Please report how many lines in the records below contain "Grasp". Reply with the number alone.

··· Stored data

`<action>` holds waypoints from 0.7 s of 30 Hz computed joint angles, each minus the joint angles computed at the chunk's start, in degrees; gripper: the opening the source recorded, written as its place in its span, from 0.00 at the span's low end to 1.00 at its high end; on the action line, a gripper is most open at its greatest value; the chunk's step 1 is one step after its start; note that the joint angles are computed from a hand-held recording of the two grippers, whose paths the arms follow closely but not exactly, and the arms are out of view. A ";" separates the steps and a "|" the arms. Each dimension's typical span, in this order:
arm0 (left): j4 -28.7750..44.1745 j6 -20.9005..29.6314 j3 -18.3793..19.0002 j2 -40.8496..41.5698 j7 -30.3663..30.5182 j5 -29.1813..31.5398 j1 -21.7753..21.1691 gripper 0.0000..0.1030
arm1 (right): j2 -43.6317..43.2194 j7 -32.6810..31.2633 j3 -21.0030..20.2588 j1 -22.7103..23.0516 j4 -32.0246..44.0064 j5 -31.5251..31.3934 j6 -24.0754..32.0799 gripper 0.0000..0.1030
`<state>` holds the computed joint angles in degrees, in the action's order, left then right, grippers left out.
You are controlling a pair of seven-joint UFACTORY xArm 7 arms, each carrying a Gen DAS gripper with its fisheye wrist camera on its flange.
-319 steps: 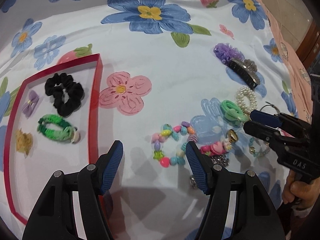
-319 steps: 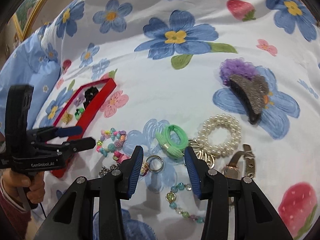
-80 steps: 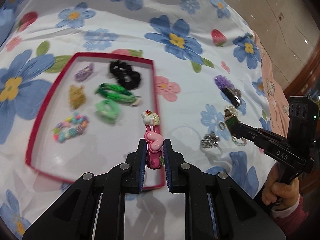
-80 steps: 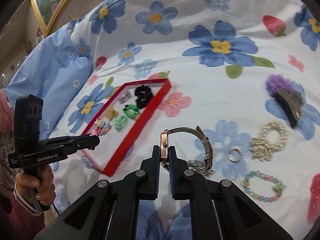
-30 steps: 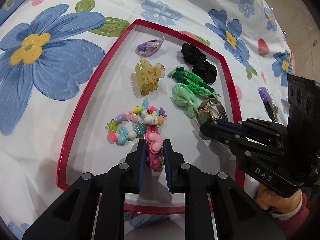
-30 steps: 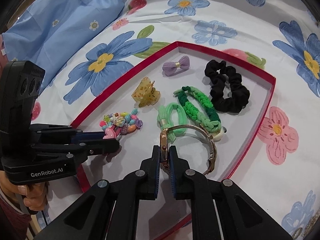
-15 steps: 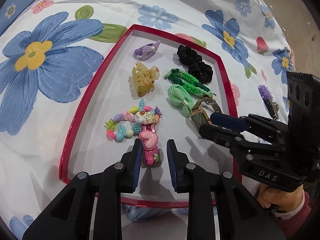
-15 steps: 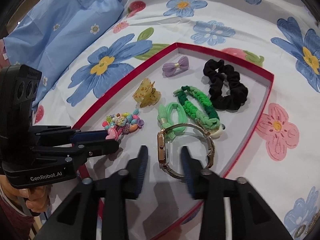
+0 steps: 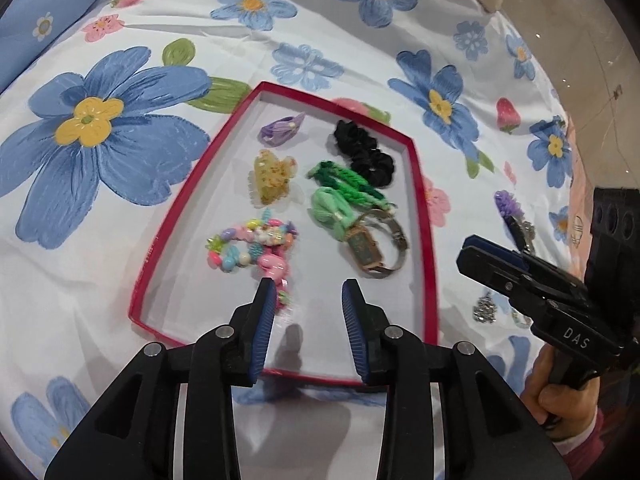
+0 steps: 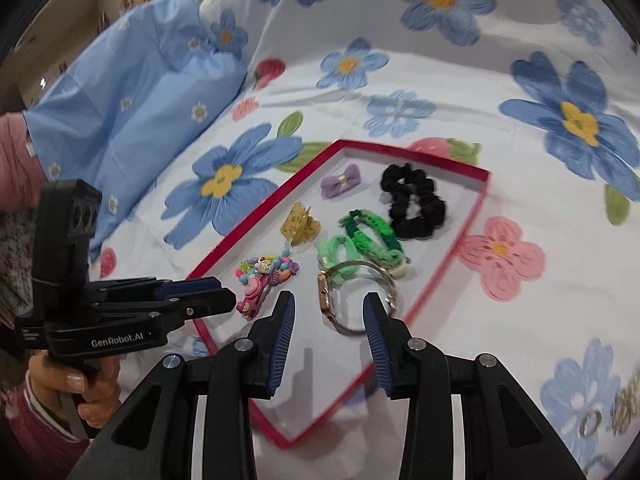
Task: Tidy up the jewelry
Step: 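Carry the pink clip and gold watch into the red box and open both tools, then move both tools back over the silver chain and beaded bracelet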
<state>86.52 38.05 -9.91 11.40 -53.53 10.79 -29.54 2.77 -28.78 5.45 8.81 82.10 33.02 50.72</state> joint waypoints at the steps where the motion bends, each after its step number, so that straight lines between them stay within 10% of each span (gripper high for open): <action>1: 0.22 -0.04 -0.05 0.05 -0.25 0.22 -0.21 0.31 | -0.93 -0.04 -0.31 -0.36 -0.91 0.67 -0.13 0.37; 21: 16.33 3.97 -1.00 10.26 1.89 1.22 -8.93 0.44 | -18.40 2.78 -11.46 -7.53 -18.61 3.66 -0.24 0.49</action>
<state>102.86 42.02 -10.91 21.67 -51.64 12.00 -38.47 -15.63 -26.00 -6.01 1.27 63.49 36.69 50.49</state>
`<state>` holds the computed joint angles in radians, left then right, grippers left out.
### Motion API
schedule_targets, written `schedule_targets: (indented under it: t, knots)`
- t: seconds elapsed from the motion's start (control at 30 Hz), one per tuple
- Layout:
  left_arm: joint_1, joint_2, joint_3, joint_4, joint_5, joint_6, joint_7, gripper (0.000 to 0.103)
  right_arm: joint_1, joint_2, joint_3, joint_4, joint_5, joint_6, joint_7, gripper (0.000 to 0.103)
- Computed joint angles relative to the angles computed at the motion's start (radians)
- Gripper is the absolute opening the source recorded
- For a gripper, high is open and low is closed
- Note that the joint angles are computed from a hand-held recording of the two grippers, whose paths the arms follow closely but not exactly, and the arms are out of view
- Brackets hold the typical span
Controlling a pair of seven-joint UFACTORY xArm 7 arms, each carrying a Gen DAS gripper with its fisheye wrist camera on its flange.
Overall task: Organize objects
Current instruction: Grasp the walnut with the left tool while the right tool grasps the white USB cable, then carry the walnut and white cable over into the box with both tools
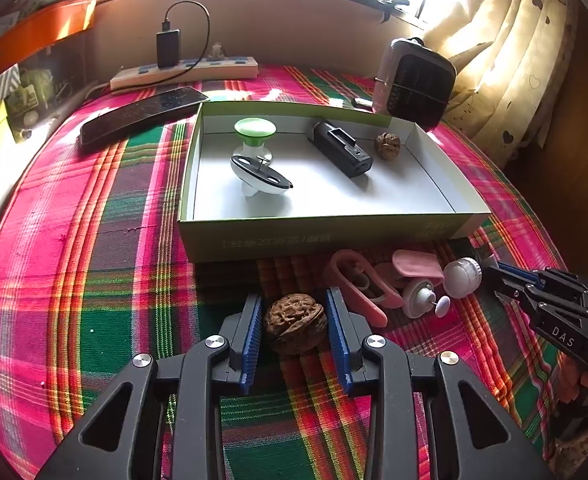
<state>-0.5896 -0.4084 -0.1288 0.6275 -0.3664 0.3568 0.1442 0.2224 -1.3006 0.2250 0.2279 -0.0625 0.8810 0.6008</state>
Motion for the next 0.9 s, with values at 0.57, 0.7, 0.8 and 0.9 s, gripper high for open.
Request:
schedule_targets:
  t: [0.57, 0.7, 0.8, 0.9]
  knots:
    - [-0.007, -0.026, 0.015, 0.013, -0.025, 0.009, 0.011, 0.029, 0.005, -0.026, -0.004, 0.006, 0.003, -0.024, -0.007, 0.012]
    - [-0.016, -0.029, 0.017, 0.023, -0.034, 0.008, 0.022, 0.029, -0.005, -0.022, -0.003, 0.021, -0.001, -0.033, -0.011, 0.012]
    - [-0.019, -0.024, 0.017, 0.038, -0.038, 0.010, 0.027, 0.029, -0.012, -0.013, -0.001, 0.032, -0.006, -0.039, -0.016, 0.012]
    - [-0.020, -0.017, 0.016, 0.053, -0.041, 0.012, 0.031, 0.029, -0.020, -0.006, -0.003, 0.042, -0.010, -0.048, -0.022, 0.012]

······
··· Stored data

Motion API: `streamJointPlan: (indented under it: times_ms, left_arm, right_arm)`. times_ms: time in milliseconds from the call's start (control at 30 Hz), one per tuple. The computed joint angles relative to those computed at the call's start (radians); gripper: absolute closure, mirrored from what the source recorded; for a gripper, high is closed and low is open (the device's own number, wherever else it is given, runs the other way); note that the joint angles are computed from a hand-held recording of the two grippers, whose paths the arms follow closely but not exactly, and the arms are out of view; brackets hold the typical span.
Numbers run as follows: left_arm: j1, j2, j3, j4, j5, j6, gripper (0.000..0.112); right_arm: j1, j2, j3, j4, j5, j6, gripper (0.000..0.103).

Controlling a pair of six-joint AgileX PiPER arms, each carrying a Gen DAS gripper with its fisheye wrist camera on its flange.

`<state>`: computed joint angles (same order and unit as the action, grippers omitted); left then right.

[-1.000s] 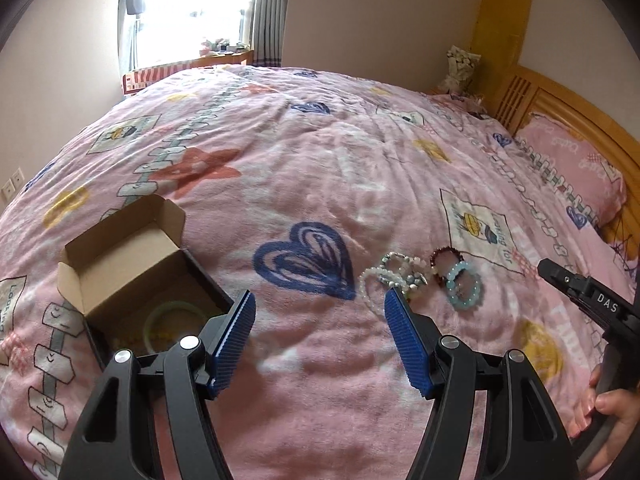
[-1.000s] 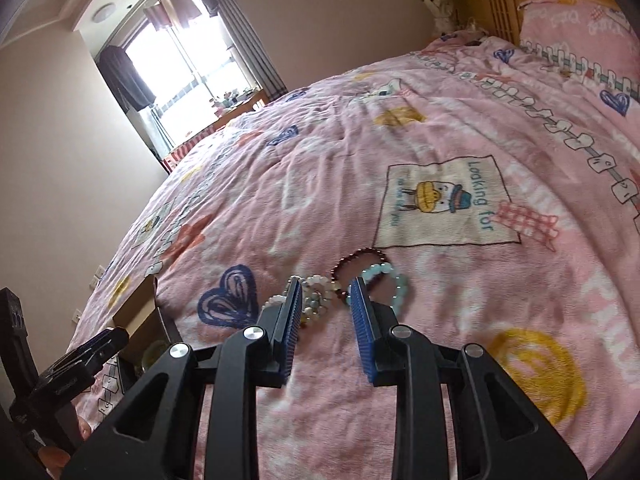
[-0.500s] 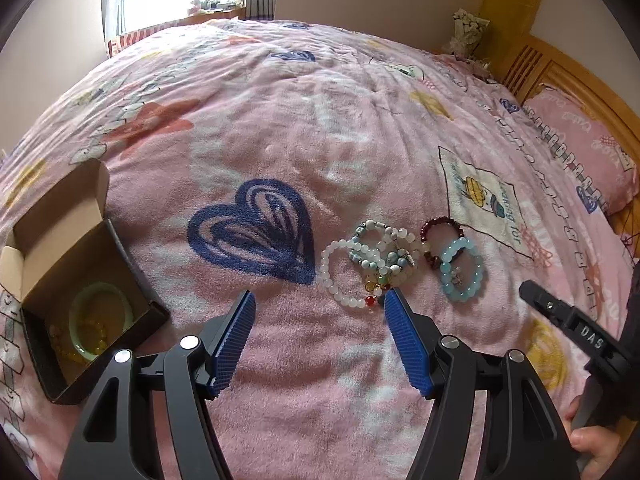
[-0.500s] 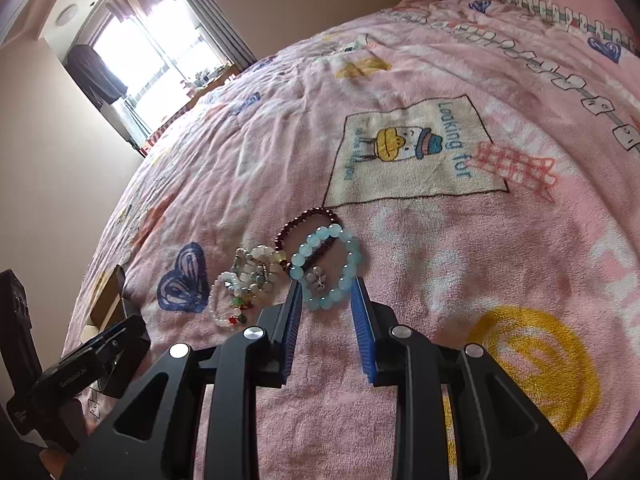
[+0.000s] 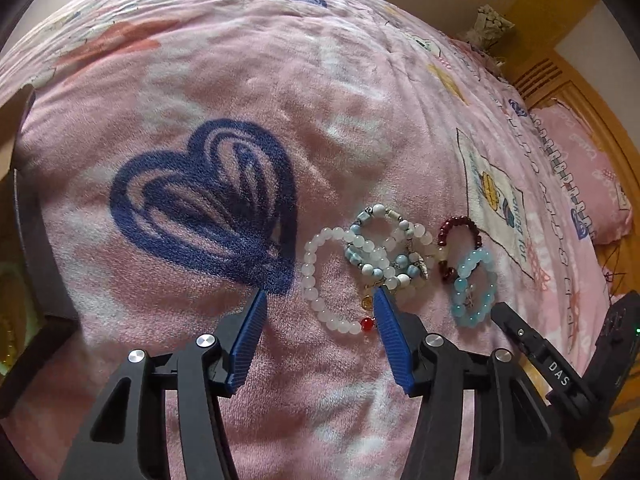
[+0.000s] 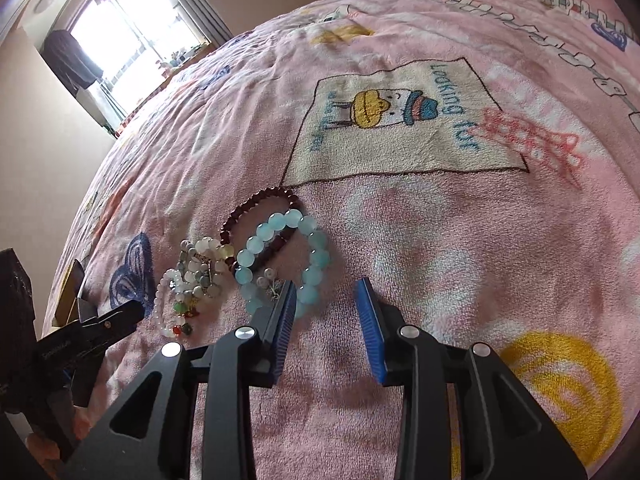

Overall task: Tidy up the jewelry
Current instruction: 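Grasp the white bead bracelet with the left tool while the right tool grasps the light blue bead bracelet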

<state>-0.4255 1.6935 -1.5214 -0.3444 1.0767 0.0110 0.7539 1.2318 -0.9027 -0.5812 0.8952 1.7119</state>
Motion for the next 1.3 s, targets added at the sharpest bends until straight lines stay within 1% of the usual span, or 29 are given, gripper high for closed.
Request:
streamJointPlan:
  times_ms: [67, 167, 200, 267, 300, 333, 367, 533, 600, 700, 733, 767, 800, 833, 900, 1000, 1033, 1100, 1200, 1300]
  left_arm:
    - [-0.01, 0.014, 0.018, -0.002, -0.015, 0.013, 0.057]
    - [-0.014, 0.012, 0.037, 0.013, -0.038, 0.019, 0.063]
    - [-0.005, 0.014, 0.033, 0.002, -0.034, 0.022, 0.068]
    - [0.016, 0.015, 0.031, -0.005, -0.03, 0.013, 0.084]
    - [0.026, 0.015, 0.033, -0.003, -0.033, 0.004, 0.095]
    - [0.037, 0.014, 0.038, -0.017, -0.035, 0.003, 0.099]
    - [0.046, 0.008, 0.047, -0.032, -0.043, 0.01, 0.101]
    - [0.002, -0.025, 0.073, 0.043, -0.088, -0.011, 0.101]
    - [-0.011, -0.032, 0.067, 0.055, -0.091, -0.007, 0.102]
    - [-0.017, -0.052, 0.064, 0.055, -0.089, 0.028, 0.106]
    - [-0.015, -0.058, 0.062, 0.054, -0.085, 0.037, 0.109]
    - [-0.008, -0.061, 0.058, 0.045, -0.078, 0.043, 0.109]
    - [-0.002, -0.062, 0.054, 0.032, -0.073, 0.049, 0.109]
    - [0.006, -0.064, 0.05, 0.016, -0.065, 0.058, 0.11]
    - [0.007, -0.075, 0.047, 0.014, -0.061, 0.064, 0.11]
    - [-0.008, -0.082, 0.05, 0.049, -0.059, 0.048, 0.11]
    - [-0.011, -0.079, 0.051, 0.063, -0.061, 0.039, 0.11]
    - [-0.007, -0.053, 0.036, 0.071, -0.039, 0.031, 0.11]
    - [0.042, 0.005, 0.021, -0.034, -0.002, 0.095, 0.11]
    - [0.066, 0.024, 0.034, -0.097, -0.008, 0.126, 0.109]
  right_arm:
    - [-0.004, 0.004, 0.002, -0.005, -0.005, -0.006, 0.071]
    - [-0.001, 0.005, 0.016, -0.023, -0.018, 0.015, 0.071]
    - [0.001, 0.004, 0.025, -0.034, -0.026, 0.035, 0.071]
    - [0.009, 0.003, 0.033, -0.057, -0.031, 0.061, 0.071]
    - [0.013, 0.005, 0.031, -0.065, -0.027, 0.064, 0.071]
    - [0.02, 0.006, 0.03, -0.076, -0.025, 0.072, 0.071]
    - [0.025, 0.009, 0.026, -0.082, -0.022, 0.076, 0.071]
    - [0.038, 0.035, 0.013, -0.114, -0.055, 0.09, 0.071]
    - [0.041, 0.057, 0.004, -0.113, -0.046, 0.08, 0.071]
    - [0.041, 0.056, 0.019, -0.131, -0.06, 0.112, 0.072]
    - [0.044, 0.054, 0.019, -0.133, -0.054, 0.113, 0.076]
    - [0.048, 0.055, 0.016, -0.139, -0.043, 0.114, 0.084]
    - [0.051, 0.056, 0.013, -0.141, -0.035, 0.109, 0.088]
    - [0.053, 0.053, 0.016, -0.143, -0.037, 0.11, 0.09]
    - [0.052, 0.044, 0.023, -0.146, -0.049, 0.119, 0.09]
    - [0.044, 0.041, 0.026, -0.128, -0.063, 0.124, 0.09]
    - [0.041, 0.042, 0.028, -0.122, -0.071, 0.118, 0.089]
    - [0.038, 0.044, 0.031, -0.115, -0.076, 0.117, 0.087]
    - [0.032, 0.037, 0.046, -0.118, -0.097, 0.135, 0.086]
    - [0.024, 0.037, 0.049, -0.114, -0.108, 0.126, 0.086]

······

- The completed task
2